*** Block opens ***
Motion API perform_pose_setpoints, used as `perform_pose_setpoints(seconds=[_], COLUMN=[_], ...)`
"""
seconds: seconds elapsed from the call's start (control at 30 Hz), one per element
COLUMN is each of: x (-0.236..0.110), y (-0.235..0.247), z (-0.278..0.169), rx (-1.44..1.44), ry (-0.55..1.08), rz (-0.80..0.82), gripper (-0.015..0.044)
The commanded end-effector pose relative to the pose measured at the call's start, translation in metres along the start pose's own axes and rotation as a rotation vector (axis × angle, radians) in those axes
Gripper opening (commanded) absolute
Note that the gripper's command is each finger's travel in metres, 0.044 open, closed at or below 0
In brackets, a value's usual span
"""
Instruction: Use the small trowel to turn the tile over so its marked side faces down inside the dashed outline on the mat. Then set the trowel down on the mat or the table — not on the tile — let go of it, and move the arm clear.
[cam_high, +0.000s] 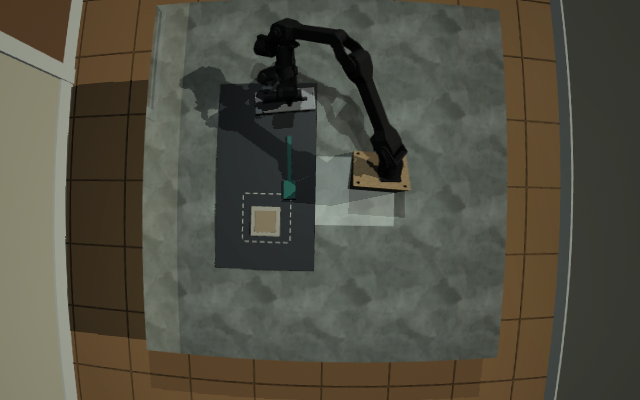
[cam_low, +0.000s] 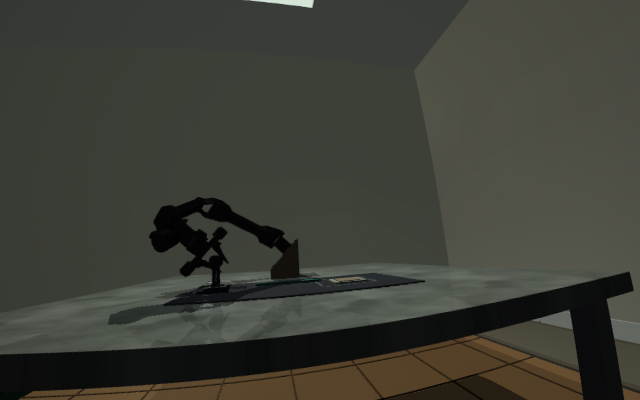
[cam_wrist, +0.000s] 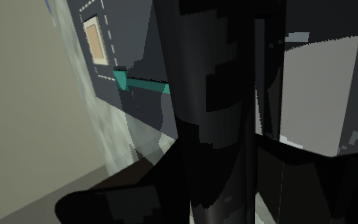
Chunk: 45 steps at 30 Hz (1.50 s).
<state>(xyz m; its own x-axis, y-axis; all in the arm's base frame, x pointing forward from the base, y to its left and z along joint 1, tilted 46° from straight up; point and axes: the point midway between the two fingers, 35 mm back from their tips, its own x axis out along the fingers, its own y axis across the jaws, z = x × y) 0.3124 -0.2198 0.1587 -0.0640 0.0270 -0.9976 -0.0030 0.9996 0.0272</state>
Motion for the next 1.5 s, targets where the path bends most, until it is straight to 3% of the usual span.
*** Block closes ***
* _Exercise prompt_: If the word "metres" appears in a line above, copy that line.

* _Exercise result_:
The commanded end-effector pose relative to the pose measured at the call's start, translation in metres along the start pose's own axes and rotation as a rotation vector (axis × angle, radians) in those axes
Note that the gripper's command is each finger's travel in metres, 0.044 open, closed at or below 0

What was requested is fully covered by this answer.